Olano Carlos, Lombó Felipe, Méndez Carmen, Salas José A
Departamento de Biología Funcional e Instituto Universitario de Oncología del Principado de Asturias (IUOPA), Universidad de Oviedo, 33006 Oviedo, Spain.
Metab Eng. 2008 Sep;10(5):281-92. doi: 10.1016/j.ymben.2008.07.001. Epub 2008 Jul 15.
Production of secondary metabolites is a process influenced by several physico-chemical factors including nutrient supply, oxygenation, temperature and pH. These factors have been traditionally controlled and optimized in industrial fermentations in order to enhance metabolite production. In addition, traditional mutagenesis programs have been used by the pharmaceutical industry for strain and production yield improvement. In the last years, the development of recombinant DNA technology has provided new tools for approaching yields improvement by means of genetic manipulation of biosynthetic pathways. These efforts are usually focused in redirecting precursor metabolic fluxes, deregulation of biosynthetic pathways and overexpression of specific enzymes involved in metabolic bottlenecks. In addition, efforts have been made for the heterologous expression of biosynthetic gene clusters in other organisms, looking not only for an increase of production levels but also to speed the process by using rapidly growing and easy to manipulate organisms compared to the producing organism. In this review, we will focus on these genetic approaches as applied to bioactive secondary metabolites produced by actinomycetes.

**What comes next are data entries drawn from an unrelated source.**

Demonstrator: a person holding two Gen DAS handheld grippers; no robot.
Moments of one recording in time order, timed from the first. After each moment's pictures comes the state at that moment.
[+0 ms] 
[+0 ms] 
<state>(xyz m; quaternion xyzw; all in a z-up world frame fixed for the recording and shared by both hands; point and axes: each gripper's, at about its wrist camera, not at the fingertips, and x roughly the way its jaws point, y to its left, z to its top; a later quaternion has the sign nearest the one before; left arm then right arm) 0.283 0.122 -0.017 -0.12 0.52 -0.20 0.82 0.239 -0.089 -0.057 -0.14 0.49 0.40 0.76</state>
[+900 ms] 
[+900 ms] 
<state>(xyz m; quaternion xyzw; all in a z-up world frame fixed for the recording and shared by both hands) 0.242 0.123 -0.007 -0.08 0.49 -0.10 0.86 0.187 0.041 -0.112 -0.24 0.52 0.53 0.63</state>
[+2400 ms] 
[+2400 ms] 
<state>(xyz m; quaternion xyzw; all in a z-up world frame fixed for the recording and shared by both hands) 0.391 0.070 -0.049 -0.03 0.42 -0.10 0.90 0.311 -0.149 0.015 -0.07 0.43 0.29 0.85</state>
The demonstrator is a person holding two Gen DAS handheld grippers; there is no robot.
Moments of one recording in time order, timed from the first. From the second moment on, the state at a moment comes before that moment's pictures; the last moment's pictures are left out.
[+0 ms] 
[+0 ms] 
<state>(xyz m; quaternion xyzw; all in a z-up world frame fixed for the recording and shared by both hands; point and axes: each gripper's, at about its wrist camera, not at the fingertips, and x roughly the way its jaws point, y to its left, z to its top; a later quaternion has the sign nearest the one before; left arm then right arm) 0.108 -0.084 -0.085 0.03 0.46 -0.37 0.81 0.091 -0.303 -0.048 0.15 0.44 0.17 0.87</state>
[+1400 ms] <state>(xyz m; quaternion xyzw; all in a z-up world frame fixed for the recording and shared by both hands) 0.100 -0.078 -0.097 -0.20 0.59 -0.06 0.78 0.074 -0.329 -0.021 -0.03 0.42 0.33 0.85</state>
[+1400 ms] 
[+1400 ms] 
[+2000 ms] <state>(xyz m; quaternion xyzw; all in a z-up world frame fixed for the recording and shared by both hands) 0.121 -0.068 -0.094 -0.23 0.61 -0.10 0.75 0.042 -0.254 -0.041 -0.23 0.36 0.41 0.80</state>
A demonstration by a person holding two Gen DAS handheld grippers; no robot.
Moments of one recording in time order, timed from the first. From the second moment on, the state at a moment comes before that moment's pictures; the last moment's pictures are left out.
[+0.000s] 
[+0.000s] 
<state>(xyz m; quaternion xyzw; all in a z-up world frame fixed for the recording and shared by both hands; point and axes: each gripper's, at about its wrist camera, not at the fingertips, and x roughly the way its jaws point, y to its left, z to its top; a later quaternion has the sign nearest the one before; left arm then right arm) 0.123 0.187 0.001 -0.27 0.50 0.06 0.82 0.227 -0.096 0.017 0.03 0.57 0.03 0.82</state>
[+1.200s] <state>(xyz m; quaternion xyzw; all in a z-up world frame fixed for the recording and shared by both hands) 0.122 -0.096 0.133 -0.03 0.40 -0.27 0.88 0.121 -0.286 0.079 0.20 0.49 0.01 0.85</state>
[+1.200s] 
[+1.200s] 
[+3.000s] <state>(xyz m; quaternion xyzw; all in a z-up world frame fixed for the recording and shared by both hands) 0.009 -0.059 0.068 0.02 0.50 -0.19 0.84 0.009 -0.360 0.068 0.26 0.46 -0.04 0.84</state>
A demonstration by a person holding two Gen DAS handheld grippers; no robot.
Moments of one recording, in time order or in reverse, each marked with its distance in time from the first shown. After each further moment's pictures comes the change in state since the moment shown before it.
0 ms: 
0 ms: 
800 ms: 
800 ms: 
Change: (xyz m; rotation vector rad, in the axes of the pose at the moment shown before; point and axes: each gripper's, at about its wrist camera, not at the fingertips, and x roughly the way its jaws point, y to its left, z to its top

次级代谢产物的产生是一个受多种物理化学因素影响的过程,这些因素包括营养供应、氧合作用、温度和pH值。传统上,为了提高代谢产物的产量,在工业发酵中会对这些因素进行控制和优化。此外,制药行业一直使用传统的诱变程序来提高菌株和产量。近年来,重组DNA技术的发展为通过对生物合成途径进行基因操作来提高产量提供了新工具。这些努力通常集中在重新引导前体代谢通量、解除生物合成途径的调控以及过表达参与代谢瓶颈的特定酶。此外,人们还致力于在其他生物体中异源表达生物合成基因簇,不仅是为了提高产量,也是为了通过使用与生产生物体相比生长迅速且易于操作的生物体来加快生产过程。在本综述中,我们将重点关注这些应用于放线菌产生的生物活性次级代谢产物的遗传方法。